If the Democrats could have won just five more districts, they would have held the House. And five districts were there to be won—in rural and exurban America.

by John Nichols, The Progressive

My ancestors settled in rural Southwestern Wisconsin in the 1820s, and it is in this region that I learned about politics. My great-grandfather served for almost four decades as the village president of this community located just south of the Wisconsin River. He was an economic and social progressive who campaigned in rural Grant County for “Fighting Bob” La Follette, the U.S. Senator who founded The Progressive, and his friend John Blaine, a Lincoln Republican who a century ago served six years as one of Wisconsin’s most radical governors.

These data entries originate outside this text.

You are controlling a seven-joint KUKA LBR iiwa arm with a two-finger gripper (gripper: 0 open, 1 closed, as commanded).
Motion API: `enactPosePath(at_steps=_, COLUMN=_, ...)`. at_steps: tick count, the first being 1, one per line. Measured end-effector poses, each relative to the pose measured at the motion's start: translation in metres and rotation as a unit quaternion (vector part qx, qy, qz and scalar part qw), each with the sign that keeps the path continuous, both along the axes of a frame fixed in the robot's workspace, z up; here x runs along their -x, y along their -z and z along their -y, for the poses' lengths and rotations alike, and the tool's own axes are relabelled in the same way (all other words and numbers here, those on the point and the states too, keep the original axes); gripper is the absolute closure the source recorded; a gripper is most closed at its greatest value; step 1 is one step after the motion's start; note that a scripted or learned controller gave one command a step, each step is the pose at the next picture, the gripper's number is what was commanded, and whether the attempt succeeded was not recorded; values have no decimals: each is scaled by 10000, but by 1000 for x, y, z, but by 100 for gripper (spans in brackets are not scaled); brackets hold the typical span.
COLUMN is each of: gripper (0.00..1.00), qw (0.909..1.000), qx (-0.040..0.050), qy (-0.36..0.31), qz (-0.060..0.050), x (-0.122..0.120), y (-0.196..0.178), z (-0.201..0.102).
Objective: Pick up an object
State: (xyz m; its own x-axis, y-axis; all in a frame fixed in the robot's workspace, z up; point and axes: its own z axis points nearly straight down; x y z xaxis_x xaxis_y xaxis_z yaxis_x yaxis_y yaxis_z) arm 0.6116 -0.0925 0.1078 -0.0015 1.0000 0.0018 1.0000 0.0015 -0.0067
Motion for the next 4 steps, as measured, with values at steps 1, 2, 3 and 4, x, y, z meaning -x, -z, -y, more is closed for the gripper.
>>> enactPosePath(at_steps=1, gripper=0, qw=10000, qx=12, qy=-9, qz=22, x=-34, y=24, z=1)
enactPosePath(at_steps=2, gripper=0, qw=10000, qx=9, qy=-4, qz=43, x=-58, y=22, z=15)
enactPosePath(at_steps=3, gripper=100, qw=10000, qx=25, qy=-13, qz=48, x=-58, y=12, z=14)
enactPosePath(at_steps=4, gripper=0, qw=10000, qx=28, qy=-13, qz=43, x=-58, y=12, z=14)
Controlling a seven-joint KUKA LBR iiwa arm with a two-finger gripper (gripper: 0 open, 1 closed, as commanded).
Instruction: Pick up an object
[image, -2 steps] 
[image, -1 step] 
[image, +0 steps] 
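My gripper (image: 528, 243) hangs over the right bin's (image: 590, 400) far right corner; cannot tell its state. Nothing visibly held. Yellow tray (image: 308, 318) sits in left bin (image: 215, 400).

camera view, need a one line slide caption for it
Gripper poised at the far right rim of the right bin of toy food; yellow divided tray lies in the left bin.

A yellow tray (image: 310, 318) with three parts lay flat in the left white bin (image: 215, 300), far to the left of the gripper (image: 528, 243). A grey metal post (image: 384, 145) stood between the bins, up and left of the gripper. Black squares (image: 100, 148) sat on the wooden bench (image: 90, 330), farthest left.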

When I was born, the Congressman from the district was Gardner Withrow, a railroad union activist from La Crosse who was elected several times on the ballot line of Wisconsin’s independent Progressive Party. Withrow finished his career as a liberal Republican who voted for civil rights, strong unions, and rural policies that helped family farmers stand up to corporate agribusiness.

Historic Town old farming equipment and lumber house.

The lines of Withrow’s old Third Congressional District have changed somewhat during the ensuing decades, but the values that historically underpinned its politics have remained reasonably consistent. As the Republican Party abandoned the progressive stances associated with Blaine and Withrow and veered to the right, the district began to back Democrats. Western Wisconsin voted for Michael Dukakis in 1988 and for every other Democratic presidential nominee until 2016—when Republican Donald Trump narrowly won the region and the state. Joe Biden increased Democratic numbers in 2020, when he carried the state once more for the Democrats. That year, the Third District re-elected its Democratic Congressman, Ron Kind, and sent a crew of Democratic state senators and representatives to the Wisconsin legislature.